YOUR ASSIGNMENT:
Each line of the material below is to be given again exactly.

RECORDED DATA:
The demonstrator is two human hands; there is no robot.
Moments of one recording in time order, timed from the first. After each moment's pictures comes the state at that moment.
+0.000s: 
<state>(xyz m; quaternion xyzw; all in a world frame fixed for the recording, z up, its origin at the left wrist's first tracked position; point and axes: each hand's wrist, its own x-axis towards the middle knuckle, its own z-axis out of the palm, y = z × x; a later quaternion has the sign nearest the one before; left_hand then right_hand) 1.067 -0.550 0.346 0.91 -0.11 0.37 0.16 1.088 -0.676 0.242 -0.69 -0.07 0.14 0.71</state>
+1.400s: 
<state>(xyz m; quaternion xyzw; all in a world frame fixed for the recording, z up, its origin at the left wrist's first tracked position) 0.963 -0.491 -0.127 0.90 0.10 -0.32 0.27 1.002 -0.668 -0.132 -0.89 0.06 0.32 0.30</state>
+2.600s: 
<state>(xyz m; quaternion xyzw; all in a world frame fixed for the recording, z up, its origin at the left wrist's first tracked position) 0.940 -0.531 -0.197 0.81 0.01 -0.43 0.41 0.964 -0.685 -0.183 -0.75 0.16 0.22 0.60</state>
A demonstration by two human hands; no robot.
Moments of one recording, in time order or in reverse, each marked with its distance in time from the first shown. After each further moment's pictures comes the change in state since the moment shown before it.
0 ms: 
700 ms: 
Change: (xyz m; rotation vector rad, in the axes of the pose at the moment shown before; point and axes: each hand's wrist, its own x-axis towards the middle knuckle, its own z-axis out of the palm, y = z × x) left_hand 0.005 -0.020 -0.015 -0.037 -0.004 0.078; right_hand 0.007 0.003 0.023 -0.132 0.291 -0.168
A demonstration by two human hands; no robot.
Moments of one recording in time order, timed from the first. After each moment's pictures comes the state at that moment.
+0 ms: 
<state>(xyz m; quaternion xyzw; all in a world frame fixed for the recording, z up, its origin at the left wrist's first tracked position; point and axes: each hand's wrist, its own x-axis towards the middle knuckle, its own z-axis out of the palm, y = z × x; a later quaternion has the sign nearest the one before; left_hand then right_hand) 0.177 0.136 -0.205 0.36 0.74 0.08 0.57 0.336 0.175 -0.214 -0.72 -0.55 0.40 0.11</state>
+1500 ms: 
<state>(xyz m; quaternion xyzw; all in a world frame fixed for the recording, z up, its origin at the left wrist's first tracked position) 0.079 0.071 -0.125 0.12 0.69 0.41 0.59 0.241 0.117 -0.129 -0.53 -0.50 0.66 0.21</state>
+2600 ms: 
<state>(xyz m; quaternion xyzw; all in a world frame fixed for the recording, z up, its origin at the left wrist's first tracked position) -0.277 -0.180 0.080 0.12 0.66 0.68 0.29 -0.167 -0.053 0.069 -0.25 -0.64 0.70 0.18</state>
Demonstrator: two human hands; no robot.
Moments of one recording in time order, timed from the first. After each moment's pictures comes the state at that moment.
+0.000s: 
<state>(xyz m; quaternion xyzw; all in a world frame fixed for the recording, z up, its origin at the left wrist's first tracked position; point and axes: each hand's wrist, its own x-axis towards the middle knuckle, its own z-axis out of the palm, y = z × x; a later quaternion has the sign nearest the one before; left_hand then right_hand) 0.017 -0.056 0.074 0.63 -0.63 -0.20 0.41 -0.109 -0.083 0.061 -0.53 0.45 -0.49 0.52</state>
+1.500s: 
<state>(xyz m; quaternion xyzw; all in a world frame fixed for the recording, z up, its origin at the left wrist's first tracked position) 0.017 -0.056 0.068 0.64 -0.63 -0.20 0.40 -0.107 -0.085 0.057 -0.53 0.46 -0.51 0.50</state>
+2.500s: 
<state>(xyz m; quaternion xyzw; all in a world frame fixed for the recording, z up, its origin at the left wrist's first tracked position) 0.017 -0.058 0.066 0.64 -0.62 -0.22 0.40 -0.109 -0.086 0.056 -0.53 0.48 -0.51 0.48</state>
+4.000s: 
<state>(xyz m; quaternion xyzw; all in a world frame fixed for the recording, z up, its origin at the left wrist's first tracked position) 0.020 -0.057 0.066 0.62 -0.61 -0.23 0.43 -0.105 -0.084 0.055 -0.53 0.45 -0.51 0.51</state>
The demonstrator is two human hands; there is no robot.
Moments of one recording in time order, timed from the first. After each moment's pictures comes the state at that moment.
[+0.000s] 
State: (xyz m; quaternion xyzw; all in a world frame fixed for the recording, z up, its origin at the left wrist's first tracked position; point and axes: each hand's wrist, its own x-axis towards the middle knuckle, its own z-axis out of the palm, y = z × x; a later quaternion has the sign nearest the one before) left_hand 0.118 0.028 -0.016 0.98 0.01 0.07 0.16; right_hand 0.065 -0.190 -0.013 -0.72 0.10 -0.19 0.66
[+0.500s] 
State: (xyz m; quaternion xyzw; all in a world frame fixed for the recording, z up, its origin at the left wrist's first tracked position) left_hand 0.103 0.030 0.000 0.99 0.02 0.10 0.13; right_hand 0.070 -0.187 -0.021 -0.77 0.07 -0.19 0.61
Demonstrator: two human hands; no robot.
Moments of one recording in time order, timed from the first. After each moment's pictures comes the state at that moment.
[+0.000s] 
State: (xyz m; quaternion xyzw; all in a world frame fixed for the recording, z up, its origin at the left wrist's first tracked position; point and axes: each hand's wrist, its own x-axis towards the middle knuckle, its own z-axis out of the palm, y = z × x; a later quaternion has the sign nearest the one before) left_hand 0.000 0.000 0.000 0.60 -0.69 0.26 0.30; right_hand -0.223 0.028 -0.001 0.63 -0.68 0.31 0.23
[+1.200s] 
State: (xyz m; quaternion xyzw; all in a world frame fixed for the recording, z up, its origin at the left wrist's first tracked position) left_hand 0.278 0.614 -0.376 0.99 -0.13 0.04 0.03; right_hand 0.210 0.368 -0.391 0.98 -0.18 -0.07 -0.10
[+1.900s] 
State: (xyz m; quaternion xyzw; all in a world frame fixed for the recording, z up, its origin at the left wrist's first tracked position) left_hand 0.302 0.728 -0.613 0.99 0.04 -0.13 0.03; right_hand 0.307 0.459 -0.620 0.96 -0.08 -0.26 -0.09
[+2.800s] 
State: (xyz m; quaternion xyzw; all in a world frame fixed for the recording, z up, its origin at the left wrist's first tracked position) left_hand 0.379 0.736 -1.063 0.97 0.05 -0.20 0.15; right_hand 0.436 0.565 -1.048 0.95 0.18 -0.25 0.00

RESPONSE TO THIS EXERCISE:
The demonstrator is two human hands; there is no robot.
Moments of one recording in time order, timed from the first. After each moment's pictures comes the state at that moment.
+0.000s: 
<state>(xyz m; quaternion xyzw; all in a world frame fixed for the recording, z up, its origin at the left wrist's first tracked position; point and axes: each hand's wrist, its own x-axis towards the middle knuckle, its own z-axis out of the palm, y = z × x; a later quaternion has the sign nearest the one before; left_hand then right_hand) 1.067 -0.550 0.346 0.91 -0.11 0.37 0.16 1.088 -0.676 0.242 -0.69 -0.07 0.14 0.71</state>
+1.400s: 
<state>(xyz m; quaternion xyzw; all in a world frame fixed for the recording, z up, its origin at the left wrist's first tracked position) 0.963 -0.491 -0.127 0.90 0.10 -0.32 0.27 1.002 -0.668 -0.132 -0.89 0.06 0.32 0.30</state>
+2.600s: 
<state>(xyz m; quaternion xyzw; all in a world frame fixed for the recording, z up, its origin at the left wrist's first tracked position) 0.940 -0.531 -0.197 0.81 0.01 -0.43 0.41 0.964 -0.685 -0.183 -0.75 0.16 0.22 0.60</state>
A demonstration by two human hands; no robot.
Moments of one recording, in time order or in reverse, each marked with its distance in time from the first shown. After each further moment's pictures comes the change in state since the moment shown before it.
0 ms: 
700 ms: 
Change: (xyz m; rotation vector rad, in the axes of the pose at the moment shown before; point and axes: each hand's wrist, its own x-axis towards the middle knuckle, its own z-axis out of the palm, y = z × x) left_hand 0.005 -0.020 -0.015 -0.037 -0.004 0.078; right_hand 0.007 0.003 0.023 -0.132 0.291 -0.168
A demonstration by two human hands; no robot.
Moments of one recording in time order, timed from the first. After each moment's pictures comes the state at that moment.
+0 ms: 
<state>(xyz m; quaternion xyzw; all in a world frame fixed for the recording, z up, its origin at the left wrist's first tracked position; point and axes: each hand's wrist, its own x-axis towards the middle knuckle, its own z-axis out of the palm, y = z × x; a later quaternion has the sign nearest the one before; left_hand then right_hand) 0.177 0.136 -0.205 0.36 0.74 0.08 0.57 0.336 0.175 -0.214 -0.72 -0.55 0.40 0.11</state>
+1500 ms: 
<state>(xyz m; quaternion xyzw; all in a world frame fixed for the recording, z up, its origin at the left wrist's first tracked position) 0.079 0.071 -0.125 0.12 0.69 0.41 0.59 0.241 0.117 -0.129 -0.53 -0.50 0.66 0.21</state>
+2600 ms: 
<state>(xyz m; quaternion xyzw; all in a world frame fixed for the recording, z up, its origin at the left wrist's first tracked position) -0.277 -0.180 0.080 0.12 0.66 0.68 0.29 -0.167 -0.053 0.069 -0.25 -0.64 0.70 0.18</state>
Demonstrator: two human hands; no robot.
Moments of one recording in time order, timed from the first. After each moment's pictures comes the state at that moment.
+0.000s: 
<state>(xyz m; quaternion xyzw; all in a world frame fixed for the recording, z up, its origin at the left wrist's first tracked position; point and axes: each hand's wrist, its own x-axis towards the middle knuckle, its own z-axis out of the palm, y = z × x; a later quaternion has the sign nearest the one before; left_hand then right_hand) 0.017 -0.056 0.074 0.63 -0.63 -0.20 0.41 -0.109 -0.083 0.061 -0.53 0.45 -0.49 0.52</state>
+1.500s: 
<state>(xyz m; quaternion xyzw; all in a world frame fixed for the recording, z up, its origin at the left wrist's first tracked position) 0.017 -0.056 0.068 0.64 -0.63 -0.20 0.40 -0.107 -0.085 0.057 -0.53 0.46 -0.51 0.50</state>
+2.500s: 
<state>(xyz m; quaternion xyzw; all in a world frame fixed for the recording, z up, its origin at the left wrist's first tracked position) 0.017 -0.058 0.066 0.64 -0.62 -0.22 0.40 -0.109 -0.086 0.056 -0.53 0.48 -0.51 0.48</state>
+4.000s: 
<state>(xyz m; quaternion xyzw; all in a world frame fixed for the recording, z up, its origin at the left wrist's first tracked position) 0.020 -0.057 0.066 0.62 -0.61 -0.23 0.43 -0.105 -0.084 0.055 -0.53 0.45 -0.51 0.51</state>
The demonstrator is two human hands; there is no robot.
Moments of one recording in time order, timed from the first. After each moment's pictures comes the state at that moment.
[+0.000s] 
State: (xyz m; quaternion xyzw; all in a world frame fixed for the recording, z up, its origin at the left wrist's first tracked position; point and axes: each hand's wrist, its own x-axis towards the middle knuckle, its own z-axis out of the palm, y = z × x; a later quaternion has the sign nearest the one before) left_hand 0.118 0.028 -0.016 0.98 0.01 0.07 0.16; right_hand 0.065 -0.190 -0.013 -0.72 0.10 -0.19 0.66
[+0.500s] 
State: (xyz m; quaternion xyzw; all in a world frame fixed for the recording, z up, its origin at the left wrist's first tracked position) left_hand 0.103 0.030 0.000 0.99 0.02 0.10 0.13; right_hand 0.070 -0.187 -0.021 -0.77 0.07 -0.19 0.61
Demonstrator: two human hands; no robot.
Moments of one recording in time order, timed from the first. After each moment's pictures comes the state at that moment.
[+0.000s] 
State: (xyz m; quaternion xyzw; all in a world frame fixed for the recording, z up, its origin at the left wrist's first tracked position; point and axes: each hand's wrist, its own x-axis towards the middle knuckle, its own z-axis out of the palm, y = z × x; a later quaternion has the sign nearest the one before) left_hand 0.000 0.000 0.000 0.60 -0.69 0.26 0.30; right_hand -0.223 0.028 -0.001 0.63 -0.68 0.31 0.23
[+1.200s] 
State: (xyz m; quaternion xyzw; all in a world frame fixed for the recording, z up, its origin at the left wrist's first tracked position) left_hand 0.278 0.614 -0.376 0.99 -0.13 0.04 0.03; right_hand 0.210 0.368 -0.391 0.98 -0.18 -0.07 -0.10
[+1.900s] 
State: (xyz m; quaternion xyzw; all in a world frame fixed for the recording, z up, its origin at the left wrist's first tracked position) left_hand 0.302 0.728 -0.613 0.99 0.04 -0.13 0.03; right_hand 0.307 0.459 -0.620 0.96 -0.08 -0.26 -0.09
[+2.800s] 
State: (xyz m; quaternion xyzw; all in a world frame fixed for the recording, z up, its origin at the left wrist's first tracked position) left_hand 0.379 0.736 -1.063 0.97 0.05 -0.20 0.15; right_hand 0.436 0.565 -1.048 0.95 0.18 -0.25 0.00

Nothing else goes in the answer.